Statement of Benefit to California:
Type 1 diabetes (T1D), previously referred to as Juvenile Diabetes, is a chronic condition that leads to devastating consequences for patients and places a huge financial burden on the California health care system. T1D occurs as a consequence of the systematic immune destruction of the insulin-producing beta cells in the pancreas. Once those cells are destroyed, the production of insulin is dramatically compromised and patients lose the ability to control blood sugar levels. Chronic periods of elevated blood sugar result in numerous secondary complications including heart disease, blindness, kidney failure, and abnormal nervous system function, among others. There is currently no known way to prevent T1D. According to the California Department of Public Health, there were 2.7 million Californians with diabetes in 2007, meaning that 1 out 10 adult Californians has diabetes. Of these, approximately 5-10% of patients have T1D, with the remainder consisting of patients with insulin-resistant type 2 diabetes. Of particular concern, the incidence rate of T1D has been increasing, particularly in children 5 years old and under. T1D is the second most common chronic disease in children, second only to asthma. Consequently T1D, and improved therapeutic approaches for this disease, are issues of great importance to the people of California.

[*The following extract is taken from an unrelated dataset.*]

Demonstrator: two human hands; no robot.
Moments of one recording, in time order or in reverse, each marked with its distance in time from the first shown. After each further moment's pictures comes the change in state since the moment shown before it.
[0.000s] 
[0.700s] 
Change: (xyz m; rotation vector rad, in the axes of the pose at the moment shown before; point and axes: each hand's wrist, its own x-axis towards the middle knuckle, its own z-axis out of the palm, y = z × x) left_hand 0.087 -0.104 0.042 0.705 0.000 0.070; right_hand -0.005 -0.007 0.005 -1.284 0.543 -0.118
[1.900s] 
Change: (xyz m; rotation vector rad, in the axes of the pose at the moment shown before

Intensive insulin therapy is the only current treatment for T1D. While effective at reducing blood sugar levels in the short term, insulin therapy does not address the underlying autoimmune attack which leads to T1D. Our studies will explore the potential use of human embryonic stem cells to restore insulin-producing cells. In addition, we are exploring ways to genetically modify (through the use of gene therapy) a population of regulatory cells (Tregs) within the immune system to stop the autoimmune attack that initiates T1D. We expect that these modified Tregs will not only stop the autoimmune process, but will also protect against the immune attack which normally arises against the transplanted tissues and any stem cell-derived tissues. We hope to eventually use these procedures to treat patients with T1D. If successful, our results may allow patients with T1D to discontinue, or greatly reduce the amount of insulin they must currently take to maintain normal blood sugar levels. This approach will directly benefit those with T1D, as well as the general population by reducing the health care burden associated with the care of this chronic disease.